Search the data for "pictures" and copy every matching line.

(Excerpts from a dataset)
=-=-=-=-=

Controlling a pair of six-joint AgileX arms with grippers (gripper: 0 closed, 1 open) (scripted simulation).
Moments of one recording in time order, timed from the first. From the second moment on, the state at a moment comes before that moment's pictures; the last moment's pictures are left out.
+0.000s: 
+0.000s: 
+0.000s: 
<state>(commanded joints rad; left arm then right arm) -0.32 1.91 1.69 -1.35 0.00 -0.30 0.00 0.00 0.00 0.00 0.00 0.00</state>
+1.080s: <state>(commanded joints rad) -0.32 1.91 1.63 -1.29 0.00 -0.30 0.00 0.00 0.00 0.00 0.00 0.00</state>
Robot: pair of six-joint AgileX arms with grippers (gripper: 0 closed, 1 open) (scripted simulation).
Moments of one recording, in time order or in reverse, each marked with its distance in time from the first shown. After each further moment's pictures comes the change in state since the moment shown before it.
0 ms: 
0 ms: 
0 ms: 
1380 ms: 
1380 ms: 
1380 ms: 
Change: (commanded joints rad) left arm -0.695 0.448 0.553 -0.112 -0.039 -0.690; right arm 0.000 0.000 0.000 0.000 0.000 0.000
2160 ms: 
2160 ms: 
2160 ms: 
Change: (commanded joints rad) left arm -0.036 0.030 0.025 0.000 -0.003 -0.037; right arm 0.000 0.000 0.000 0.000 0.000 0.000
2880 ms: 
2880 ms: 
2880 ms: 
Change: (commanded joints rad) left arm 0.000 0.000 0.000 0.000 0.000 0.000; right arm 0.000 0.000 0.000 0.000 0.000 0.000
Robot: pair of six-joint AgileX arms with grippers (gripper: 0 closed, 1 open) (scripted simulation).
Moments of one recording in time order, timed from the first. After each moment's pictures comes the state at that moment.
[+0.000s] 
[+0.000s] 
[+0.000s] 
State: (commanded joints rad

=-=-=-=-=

◆ **YOUR SOLUTION**:
Moments of one recording in time order, timed from the first. From the second moment on, the state at a moment comes before that moment's pictures; the last moment's pictures are left out.
Moments of one recording, in time order or in reverse, each marked with its distance in time from the first shown. After each further moment's pictures comes the change in state since the moment shown before it.
Moments of one recording in time order, timed from the first. After each moment's pictures comes the state at that moment.

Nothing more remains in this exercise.